Pues esta mujer que odia el café con todas sus fuerzas y que más que odiar el café, odia la celebración del café y sus diminutivos cariñosos (“ay, mi cafecito”, “mi negrito”), o la hiperbolización del placer de tomarlo (“no puedo vivir sin mi café”, “primero mi café”, etc.) emprendió un pequeño proyecto  de tazas de café hace unos meses(@ficcionesparallevar).

No son tazas cualquiera. Están ilustradas con escritores/as y se acompañan de escenas que acontecen alrededor de una taza de café. Escenas de todo tipo: desde la desolación hasta la esperanza, desde la expectativa por el porvenir hasta el momento de encontrarse con la muerte. Desde el goce que proporcionan los libros y el café hasta el absurdo de la vida.

Nunca entenderé la celebración del café. Nunca. Y no intenten explicármelo, por favor. No veo por qué el café es mejor que un jugo de naranja. Lo que no me convierte en una odiosa, solo en una persona que no logra entender.

Y sin embargo, de vez en cuando, cual si fuera una medicina, me lo tomo. En esos momentos siempre recuerdo a un personaje de Guillermo Cabrera Infante que NO se quería tomar un café… así que se tomó tres. Lo que me lleva a pensar en mis propias contradicciones.

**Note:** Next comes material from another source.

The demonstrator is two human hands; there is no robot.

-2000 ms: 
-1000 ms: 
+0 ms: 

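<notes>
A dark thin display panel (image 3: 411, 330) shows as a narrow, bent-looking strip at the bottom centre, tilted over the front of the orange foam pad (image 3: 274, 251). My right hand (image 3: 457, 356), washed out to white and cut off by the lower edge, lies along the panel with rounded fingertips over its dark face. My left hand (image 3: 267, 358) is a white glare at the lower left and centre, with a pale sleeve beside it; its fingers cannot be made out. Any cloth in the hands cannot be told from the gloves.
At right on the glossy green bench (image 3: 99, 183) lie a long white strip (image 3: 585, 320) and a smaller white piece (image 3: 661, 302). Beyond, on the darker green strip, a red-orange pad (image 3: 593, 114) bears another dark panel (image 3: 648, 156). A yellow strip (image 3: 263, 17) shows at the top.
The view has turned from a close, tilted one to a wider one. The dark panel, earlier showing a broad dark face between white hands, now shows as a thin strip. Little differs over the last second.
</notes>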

“Caminé por toda Infanta y llegando a la calle 23 me encontré con un vendedor de café ambulante que anda siempre por allí y me propuso una taza y le dije, No gracias tengo que manejar y en realidad era que no quería tomar café porque quería seguir borracho y caminar borracho y vivir borracho que es como decir borrado. Y como no quería una me tomé tres tazas de café y me puse a hablar con el cafetero […]”. TRES TRISTES TIGRES. G.C. Infante. 

En esta foto de @juanpablocuba no finjo que me tomo un café, no. Finjo que me guarezco de la lluvia y que casualmente mi tacita de Cortázar estaba ahí.